*Task goal*: Give the number of lines below that contain the string "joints", and no other text.

── Records for this exercise

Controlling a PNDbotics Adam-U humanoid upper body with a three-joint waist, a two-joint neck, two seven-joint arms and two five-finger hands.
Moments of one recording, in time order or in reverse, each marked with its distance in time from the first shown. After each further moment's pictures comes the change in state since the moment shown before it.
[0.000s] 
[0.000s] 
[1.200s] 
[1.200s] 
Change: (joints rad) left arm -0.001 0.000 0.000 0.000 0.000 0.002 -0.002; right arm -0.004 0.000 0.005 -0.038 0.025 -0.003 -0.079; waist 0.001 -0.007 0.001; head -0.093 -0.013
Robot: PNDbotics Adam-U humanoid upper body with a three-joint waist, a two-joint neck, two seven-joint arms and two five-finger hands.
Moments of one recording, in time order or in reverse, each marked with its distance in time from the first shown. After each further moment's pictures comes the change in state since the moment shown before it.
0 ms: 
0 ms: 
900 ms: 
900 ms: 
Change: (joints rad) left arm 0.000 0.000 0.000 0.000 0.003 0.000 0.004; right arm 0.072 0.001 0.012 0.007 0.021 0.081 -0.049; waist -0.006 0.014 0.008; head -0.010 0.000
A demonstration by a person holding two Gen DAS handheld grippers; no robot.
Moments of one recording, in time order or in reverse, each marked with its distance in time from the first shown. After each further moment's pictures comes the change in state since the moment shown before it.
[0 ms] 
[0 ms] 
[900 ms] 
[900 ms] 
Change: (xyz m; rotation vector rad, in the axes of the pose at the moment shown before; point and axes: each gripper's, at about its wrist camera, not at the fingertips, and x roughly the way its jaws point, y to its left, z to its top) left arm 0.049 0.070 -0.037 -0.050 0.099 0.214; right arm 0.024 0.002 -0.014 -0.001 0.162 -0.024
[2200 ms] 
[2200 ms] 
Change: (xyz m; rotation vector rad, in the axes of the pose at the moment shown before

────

*Exercise result*: 2